▶ _What the task asks_
Pictures are to be left out. Return exactly the lines below from the one with "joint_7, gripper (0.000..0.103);" up to and including the one with "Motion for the".
◇ ◇ ◇ ◇
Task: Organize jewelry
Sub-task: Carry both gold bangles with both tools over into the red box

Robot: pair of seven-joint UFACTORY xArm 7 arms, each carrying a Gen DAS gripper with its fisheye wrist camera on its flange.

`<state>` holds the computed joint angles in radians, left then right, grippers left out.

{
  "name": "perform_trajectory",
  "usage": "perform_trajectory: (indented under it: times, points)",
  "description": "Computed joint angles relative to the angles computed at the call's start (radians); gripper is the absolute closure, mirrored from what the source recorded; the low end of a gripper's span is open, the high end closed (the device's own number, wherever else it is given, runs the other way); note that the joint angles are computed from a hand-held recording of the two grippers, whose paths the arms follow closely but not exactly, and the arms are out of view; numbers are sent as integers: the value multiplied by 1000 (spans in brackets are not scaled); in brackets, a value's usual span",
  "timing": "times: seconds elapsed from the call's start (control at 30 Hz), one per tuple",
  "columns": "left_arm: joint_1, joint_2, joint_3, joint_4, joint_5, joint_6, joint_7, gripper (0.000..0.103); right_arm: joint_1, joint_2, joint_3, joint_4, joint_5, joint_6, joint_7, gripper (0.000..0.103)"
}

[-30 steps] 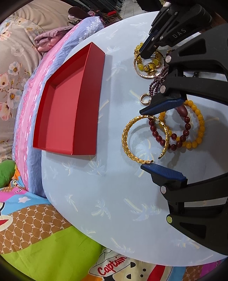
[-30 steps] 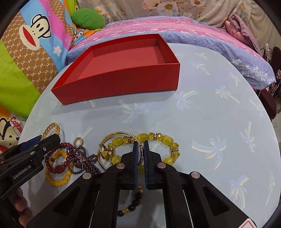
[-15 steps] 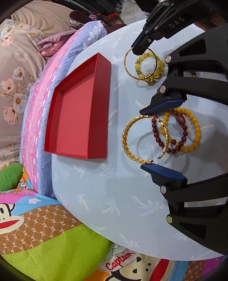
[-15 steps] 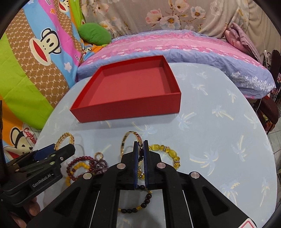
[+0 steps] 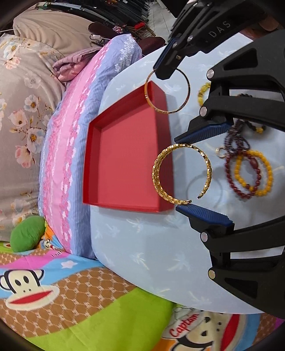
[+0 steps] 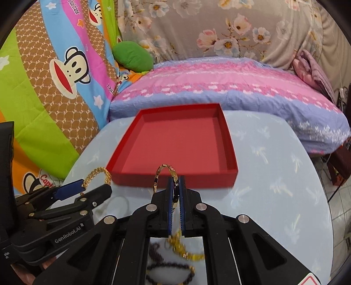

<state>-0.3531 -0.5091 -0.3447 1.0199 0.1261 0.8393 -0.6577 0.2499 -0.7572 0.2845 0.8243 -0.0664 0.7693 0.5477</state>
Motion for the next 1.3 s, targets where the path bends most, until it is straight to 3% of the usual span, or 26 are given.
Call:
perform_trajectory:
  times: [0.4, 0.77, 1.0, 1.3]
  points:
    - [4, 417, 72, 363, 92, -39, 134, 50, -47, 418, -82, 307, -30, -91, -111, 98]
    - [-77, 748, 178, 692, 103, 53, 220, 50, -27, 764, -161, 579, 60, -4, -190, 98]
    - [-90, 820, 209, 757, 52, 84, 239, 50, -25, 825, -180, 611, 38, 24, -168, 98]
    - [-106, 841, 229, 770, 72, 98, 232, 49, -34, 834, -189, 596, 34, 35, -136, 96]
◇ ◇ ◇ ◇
▶ _Finished task_
  "columns": "left_arm: joint_1, joint_2, joint_3, joint_4, joint_5, joint_6, joint_7, gripper (0.000..0.103); right_arm: joint_1, joint_2, joint_3, joint_4, joint_5, joint_6, joint_7, gripper (0.000..0.103)"
}

[-30 steps] 
[-30 steps] 
[-15 steps] 
[-15 steps] 
[+0 steps] 
[+0 steps] 

<state>-0.3531 -0.5091 -0.3447 1.0199 0.1261 0.8393 -0.6577 0.2499 -0.7572 0.2845 0.8243 -0.0664 0.7693 0.5477</state>
Motion for the next 1.3 s, targets where the path bends most, until it is straight to 3% of the usual span, or 26 are given.

The exercise has been answered, and the work is done.